Show the lines below where "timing" occurs.

++++ Supplied records ++++

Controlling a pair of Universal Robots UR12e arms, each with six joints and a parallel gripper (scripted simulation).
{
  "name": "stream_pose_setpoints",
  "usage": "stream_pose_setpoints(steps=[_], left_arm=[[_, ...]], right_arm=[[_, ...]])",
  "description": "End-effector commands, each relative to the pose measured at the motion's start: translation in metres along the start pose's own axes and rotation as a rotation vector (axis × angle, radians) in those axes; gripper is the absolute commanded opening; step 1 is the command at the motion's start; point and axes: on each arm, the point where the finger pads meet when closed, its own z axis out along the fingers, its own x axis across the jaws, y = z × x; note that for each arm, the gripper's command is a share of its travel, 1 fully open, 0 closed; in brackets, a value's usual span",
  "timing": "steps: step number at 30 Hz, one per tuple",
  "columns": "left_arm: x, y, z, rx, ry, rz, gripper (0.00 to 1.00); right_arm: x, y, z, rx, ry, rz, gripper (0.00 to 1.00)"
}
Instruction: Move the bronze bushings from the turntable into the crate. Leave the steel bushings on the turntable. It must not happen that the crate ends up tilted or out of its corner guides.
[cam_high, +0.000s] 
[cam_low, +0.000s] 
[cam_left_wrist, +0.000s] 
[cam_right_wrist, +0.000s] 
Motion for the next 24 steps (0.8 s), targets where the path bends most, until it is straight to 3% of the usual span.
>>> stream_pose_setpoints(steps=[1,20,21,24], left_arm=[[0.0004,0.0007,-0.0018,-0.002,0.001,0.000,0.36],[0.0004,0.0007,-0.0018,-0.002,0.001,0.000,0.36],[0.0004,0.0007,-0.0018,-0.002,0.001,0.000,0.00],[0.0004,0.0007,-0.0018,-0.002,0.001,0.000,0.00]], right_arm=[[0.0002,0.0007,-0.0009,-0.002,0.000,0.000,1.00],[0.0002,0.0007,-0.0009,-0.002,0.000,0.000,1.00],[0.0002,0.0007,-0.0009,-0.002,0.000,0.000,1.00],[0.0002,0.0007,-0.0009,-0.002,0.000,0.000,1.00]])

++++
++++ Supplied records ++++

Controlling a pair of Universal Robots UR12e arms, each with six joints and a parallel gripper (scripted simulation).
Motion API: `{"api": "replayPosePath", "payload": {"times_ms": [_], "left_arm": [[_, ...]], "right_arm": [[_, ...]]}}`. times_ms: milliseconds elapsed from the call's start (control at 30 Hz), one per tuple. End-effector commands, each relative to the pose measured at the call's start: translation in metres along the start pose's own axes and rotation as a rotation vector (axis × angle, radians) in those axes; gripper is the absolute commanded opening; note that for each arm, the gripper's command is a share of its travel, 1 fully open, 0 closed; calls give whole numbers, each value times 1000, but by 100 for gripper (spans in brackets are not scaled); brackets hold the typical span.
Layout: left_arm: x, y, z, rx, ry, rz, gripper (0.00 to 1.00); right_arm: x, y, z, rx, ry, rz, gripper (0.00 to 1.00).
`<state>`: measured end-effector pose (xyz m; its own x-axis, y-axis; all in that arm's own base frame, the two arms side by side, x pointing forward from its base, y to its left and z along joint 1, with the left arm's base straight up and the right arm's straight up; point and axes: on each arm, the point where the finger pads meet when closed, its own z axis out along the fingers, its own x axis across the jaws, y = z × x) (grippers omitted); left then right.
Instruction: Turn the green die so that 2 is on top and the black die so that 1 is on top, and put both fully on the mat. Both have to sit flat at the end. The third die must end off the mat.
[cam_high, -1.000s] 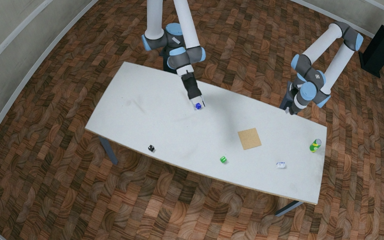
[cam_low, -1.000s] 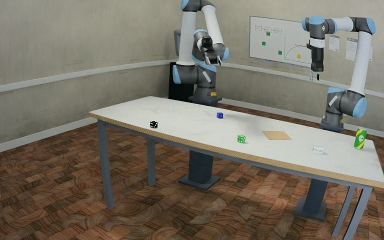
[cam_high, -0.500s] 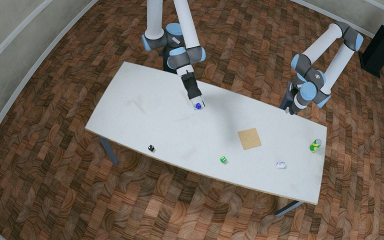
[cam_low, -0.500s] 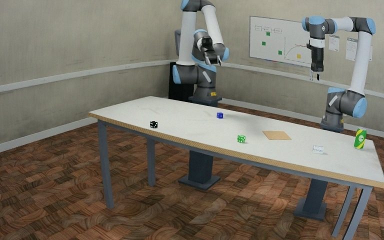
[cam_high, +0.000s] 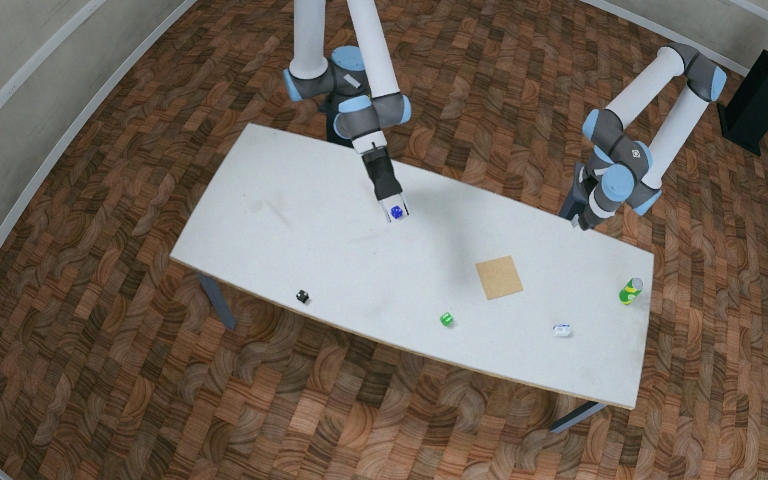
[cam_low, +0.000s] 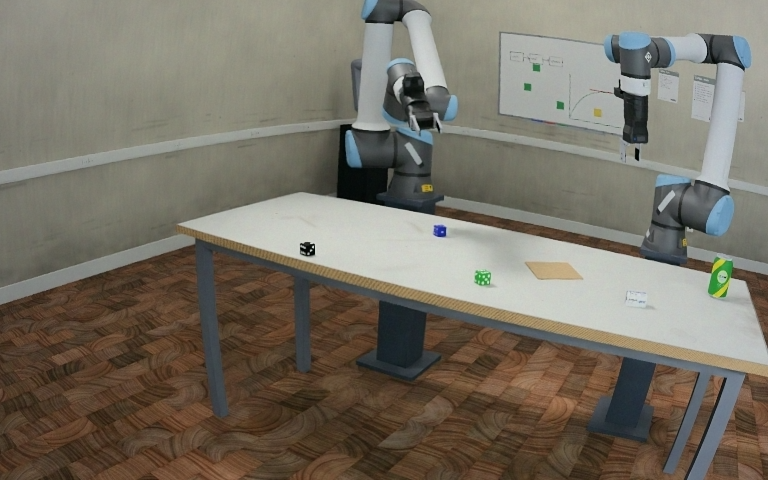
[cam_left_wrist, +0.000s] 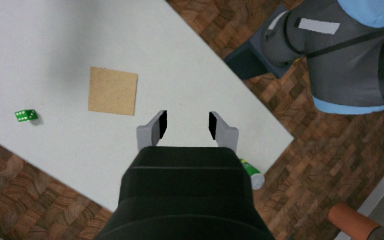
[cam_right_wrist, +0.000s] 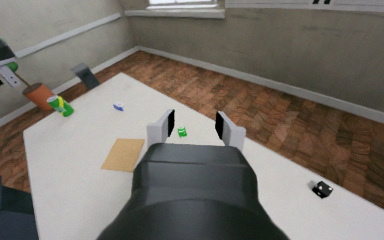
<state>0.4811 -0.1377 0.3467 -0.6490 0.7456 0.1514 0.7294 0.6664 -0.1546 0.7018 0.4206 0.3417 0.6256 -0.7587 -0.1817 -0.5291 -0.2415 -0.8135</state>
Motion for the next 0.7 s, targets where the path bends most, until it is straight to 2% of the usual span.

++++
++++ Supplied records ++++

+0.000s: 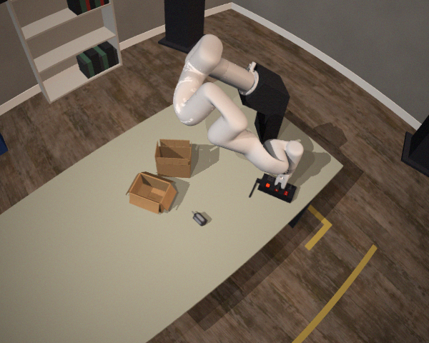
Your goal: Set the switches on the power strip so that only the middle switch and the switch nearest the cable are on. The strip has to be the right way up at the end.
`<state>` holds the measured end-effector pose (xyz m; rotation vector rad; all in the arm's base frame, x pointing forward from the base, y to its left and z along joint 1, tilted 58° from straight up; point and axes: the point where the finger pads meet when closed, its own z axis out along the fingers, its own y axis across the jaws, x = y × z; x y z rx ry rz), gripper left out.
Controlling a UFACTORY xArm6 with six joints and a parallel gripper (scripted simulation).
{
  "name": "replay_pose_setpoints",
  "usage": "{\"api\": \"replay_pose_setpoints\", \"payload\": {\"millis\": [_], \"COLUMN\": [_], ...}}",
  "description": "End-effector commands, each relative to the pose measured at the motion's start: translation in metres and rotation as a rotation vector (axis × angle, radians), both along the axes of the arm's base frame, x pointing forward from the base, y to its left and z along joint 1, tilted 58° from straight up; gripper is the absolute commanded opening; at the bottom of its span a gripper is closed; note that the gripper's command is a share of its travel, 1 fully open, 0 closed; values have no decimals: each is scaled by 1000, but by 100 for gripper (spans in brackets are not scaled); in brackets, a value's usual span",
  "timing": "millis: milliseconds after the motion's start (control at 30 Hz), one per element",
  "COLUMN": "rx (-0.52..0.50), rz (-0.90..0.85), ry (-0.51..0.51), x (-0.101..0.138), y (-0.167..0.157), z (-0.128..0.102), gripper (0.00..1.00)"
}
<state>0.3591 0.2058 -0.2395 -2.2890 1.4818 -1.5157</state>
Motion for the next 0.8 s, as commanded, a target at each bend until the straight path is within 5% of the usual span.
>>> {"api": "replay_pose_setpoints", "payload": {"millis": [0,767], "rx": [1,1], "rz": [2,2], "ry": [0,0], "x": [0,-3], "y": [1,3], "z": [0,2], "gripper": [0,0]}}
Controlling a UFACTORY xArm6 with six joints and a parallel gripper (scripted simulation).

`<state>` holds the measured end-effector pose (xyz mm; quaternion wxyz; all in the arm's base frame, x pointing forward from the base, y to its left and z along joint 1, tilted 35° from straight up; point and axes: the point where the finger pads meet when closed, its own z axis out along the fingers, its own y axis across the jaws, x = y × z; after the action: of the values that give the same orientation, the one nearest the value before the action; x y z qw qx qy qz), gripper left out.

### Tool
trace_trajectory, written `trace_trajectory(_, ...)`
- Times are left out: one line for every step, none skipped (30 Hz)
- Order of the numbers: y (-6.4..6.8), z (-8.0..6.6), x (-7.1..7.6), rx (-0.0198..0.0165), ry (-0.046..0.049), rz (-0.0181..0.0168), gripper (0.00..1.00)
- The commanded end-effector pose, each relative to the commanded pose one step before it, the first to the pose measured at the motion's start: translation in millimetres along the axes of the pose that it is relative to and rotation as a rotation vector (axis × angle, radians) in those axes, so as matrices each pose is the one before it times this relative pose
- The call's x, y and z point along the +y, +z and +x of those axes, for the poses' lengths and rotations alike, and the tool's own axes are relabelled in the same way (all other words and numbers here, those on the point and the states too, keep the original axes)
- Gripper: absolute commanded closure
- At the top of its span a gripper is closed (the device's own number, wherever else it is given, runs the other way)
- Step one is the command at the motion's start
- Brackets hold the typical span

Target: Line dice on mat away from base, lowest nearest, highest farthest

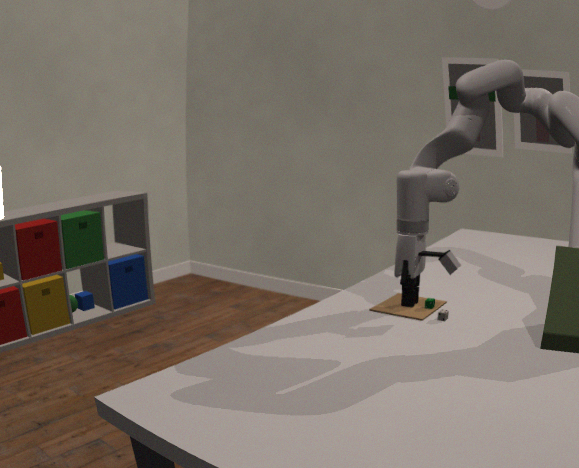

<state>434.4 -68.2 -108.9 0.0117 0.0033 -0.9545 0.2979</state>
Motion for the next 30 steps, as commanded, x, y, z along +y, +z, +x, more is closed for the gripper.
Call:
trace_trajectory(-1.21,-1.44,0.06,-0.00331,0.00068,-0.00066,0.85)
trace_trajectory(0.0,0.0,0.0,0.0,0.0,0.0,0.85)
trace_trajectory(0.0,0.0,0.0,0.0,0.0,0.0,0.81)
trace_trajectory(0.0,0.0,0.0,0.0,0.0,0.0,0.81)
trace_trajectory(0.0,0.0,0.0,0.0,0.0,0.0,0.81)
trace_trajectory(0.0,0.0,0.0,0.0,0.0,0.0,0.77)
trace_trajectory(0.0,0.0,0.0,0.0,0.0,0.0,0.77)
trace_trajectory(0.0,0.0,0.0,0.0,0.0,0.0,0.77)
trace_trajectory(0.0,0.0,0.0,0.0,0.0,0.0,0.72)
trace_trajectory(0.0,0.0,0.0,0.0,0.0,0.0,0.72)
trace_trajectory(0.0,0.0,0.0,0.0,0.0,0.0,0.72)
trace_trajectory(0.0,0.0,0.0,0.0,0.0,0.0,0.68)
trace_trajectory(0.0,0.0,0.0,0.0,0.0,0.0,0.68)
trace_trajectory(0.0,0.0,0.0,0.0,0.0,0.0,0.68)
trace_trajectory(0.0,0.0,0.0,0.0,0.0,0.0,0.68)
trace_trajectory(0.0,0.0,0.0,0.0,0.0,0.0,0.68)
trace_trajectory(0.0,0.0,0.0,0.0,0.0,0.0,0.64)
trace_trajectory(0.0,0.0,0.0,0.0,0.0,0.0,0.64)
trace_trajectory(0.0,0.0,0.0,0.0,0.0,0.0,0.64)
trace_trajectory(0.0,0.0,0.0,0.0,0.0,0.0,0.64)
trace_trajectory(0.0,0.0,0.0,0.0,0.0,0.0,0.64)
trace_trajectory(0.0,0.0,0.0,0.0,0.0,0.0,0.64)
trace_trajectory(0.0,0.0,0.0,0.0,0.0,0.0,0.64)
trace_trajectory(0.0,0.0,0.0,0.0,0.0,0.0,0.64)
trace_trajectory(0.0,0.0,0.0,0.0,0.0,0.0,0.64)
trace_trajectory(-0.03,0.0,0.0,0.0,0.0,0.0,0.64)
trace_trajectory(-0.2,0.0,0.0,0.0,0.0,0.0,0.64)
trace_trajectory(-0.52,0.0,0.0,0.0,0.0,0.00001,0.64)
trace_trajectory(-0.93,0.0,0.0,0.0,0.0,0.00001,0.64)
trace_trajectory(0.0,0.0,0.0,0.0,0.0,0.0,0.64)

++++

> _Response to this exercise_
  "timing": "steps: step number at 30 Hz, one per tuple",
  "timing": "millis: milliseconds after the motion's start (control at 30 Hz), one per element",

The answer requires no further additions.